According to Adaramola, South Africa and Egypt have a high level of acceptance of cyber-insurance as a risk management device compared to other African countries, including Nigeria.
The Head, Enterprise Risk Management and Compliance, FBN Insurance Limited, Mr. Raymond Akalonu, noted that the cyber-insurance policy being offered in the country was underwritten by international brokers.
According to him, re-insurance backing will be required to domesticate cyber-insurance in the country.
He noted that fintech companies with international exposure like Remita and SystemSpecs were demanding cyber-insurance cover for online theft.
“What we do in the country is more or less like providing cover on the basis of foreign insurance. We are losing a lot of money, money that should have come here to increase insurance contribution to the GDP,” Akalonu said.

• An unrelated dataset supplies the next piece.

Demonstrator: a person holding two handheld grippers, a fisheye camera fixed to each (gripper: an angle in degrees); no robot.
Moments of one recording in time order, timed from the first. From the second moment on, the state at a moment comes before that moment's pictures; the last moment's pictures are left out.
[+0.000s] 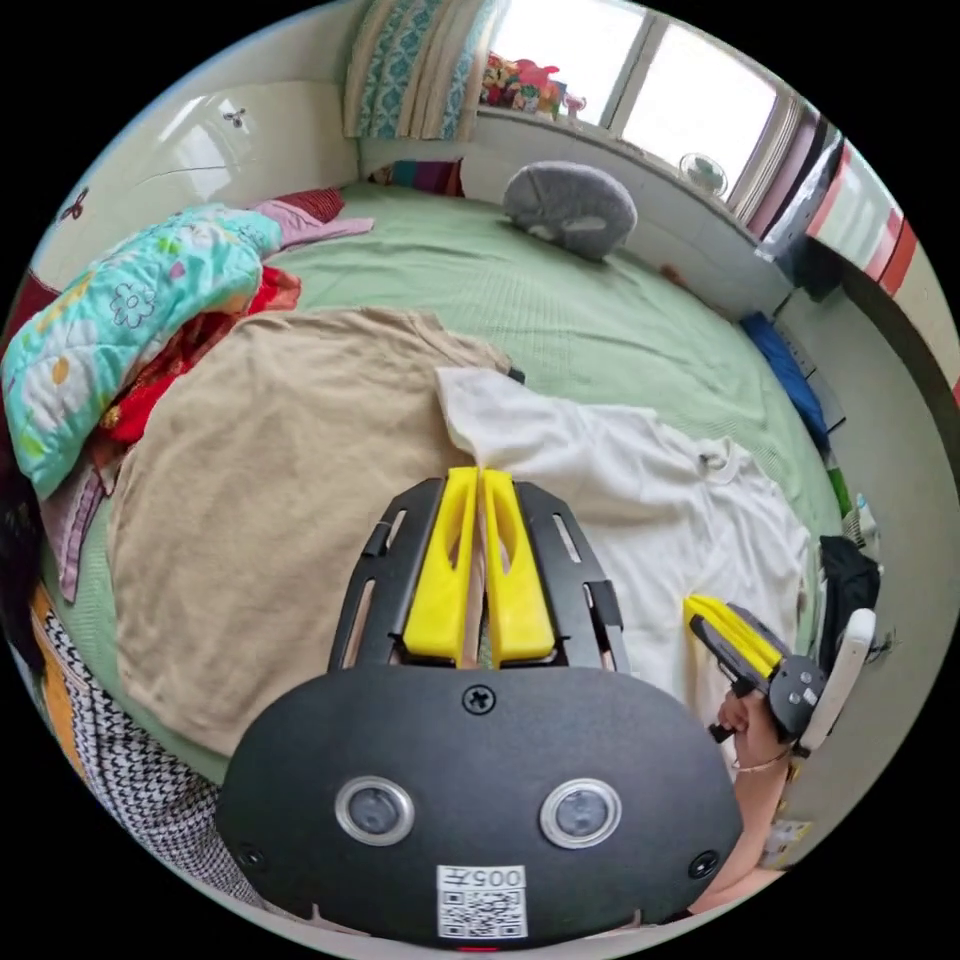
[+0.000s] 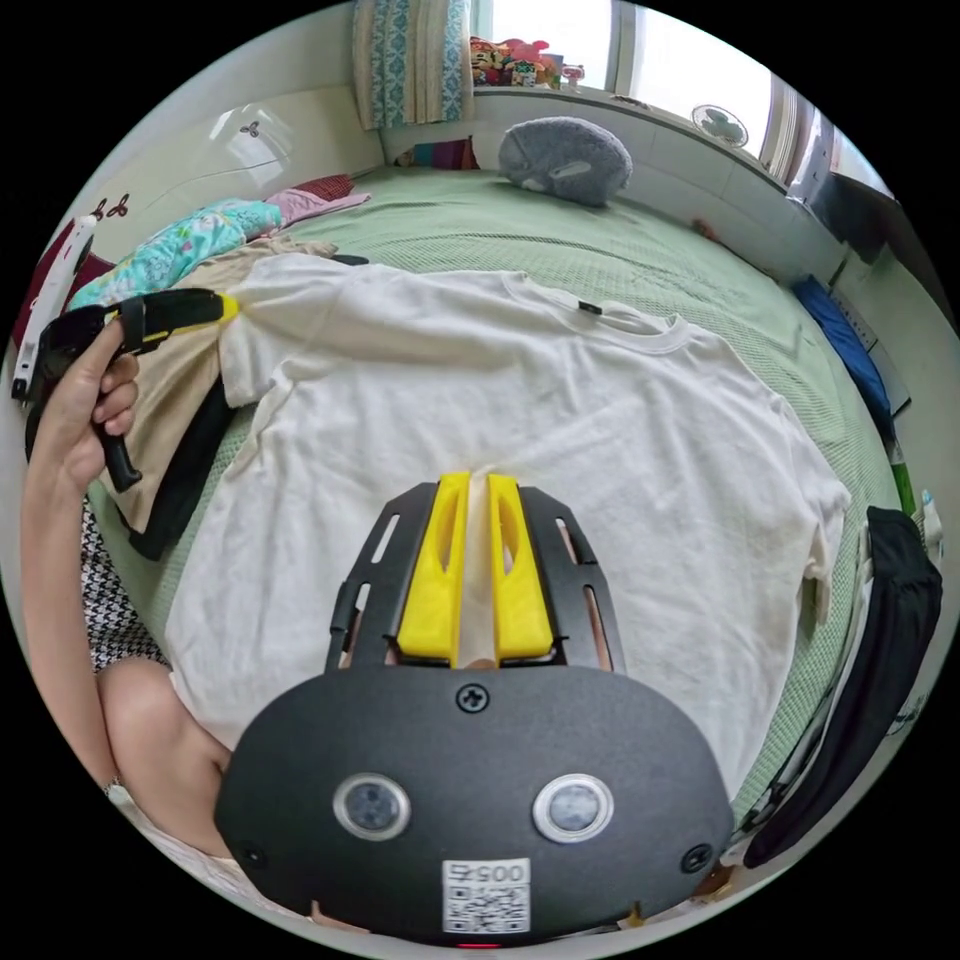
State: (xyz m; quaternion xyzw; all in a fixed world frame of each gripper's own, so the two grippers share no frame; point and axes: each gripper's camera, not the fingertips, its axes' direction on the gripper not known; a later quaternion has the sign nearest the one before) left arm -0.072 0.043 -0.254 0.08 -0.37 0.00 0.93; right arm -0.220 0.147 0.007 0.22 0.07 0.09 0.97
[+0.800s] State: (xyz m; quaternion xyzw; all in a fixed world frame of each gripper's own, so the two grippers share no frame) left arm 0.080 0.045 -0.159 -0.08 -0.29 -0.03 0.95; right arm -0.196 0.180 -0.086 0.21 0.13 0.29 0.92
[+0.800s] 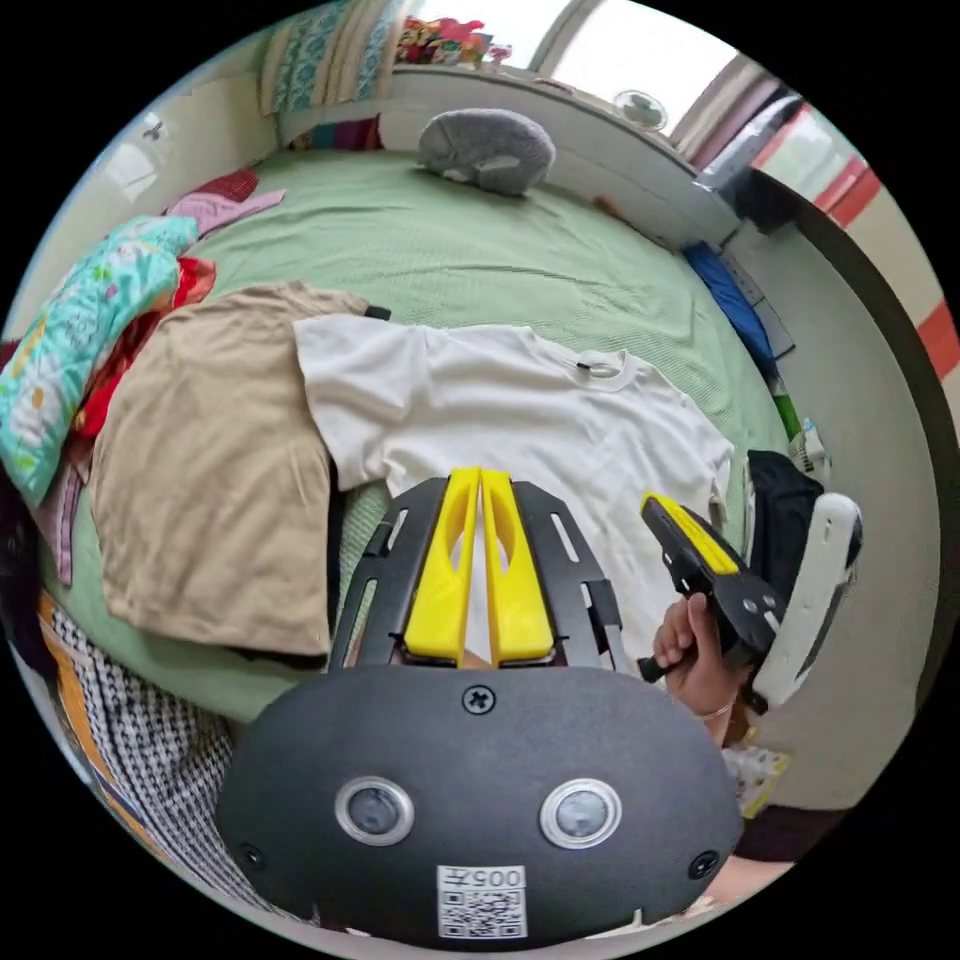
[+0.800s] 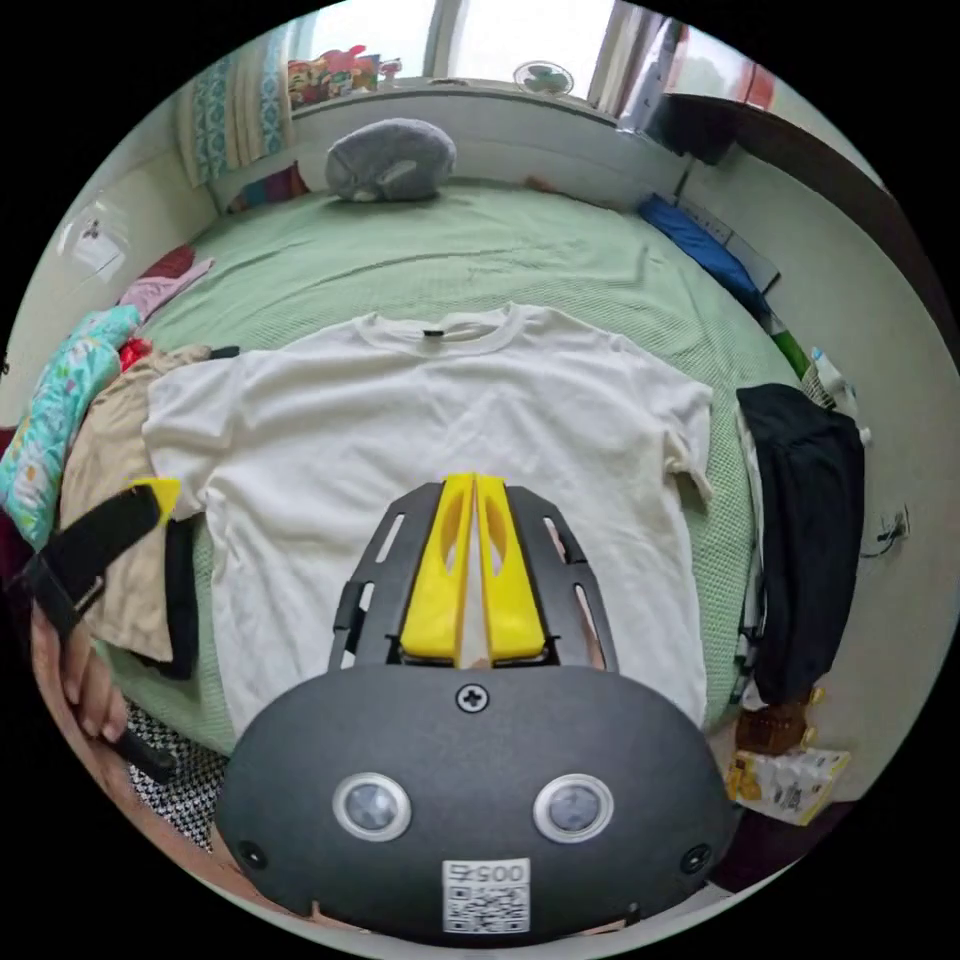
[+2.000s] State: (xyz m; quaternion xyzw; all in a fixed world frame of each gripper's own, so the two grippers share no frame) left arm 0.258 0.027 -0.001 -0.14 -0.35 0.04 0.93; right arm -0.133 0.210 -0.123 0.14 0.04 0.27 0.95
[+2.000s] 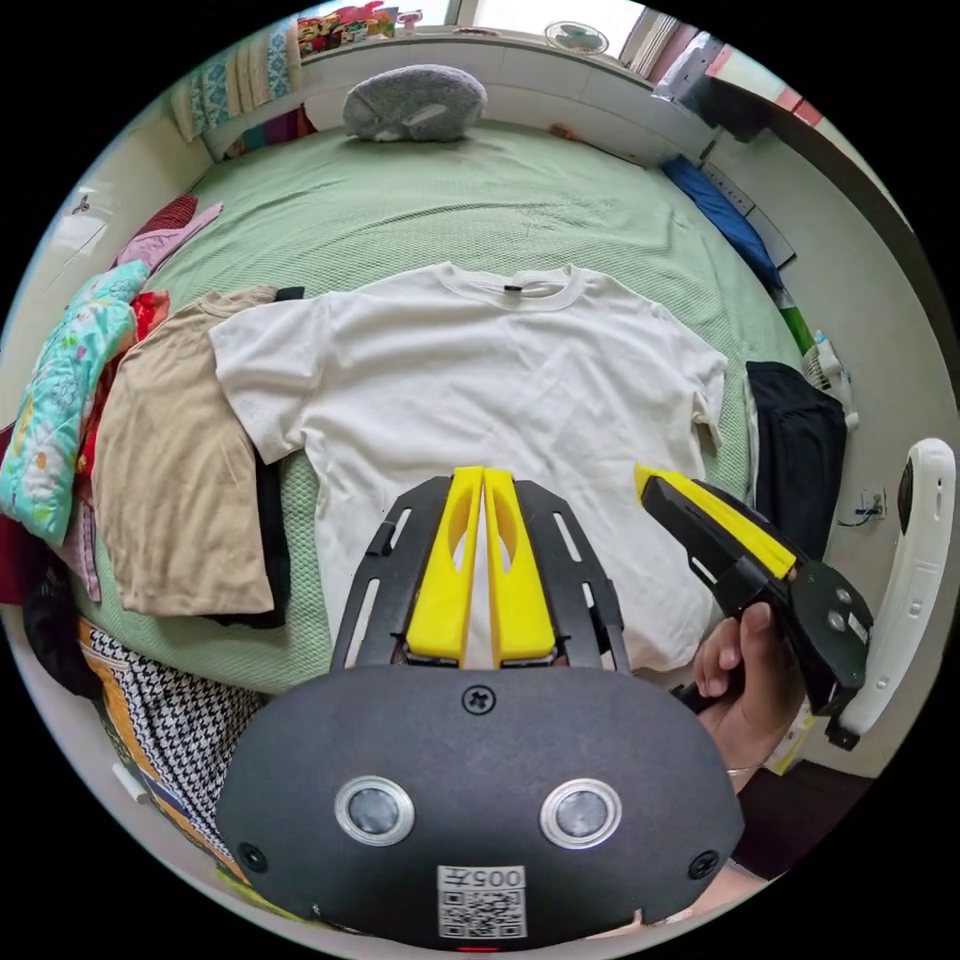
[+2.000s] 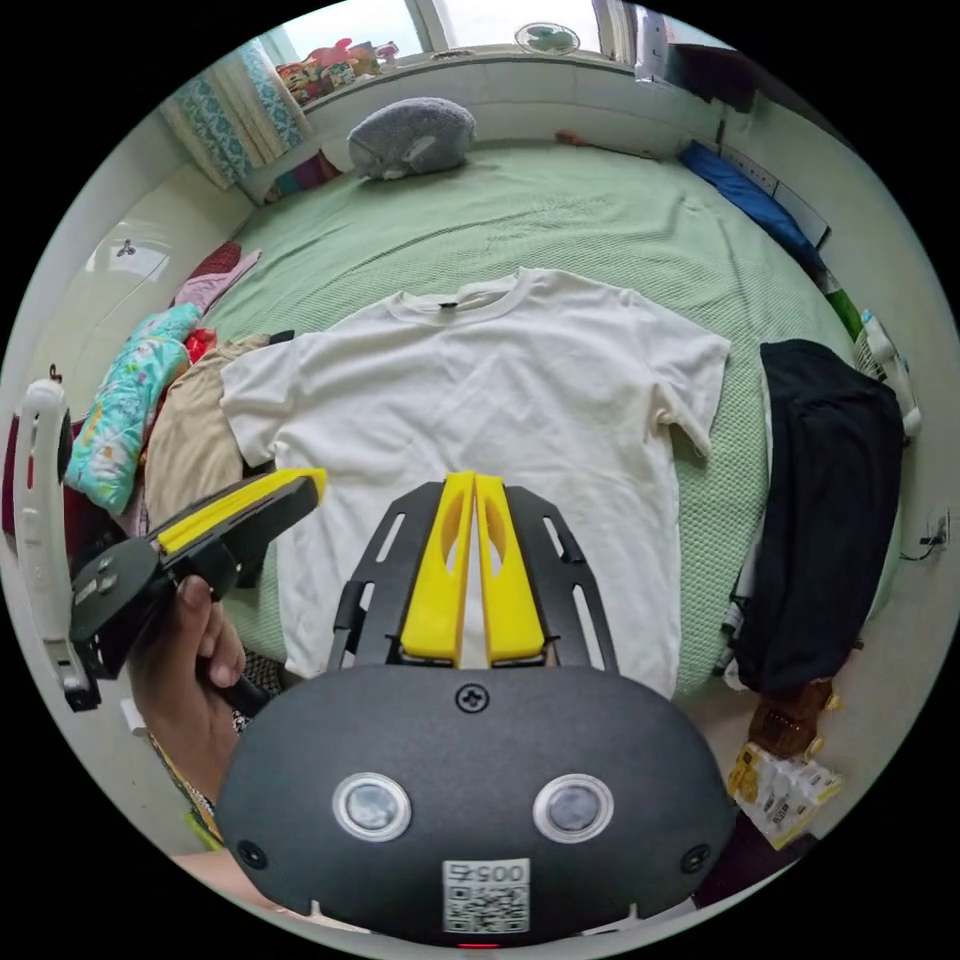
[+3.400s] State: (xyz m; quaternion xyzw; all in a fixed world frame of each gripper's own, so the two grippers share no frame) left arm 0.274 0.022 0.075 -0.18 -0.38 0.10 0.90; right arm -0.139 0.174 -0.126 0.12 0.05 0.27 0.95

He added, “Again, growing local capacity is what we are losing. Supposing Nigerian brokers start paying claims, they will learn through the entire insurance value chain. Insurers will know what is expected or not but because we are not writing it, it is increasingly difficult to learn compared with when we underwrite.
“We are now fronting for other underwriters but if it is your own policy, you go the extra mile by getting trained.”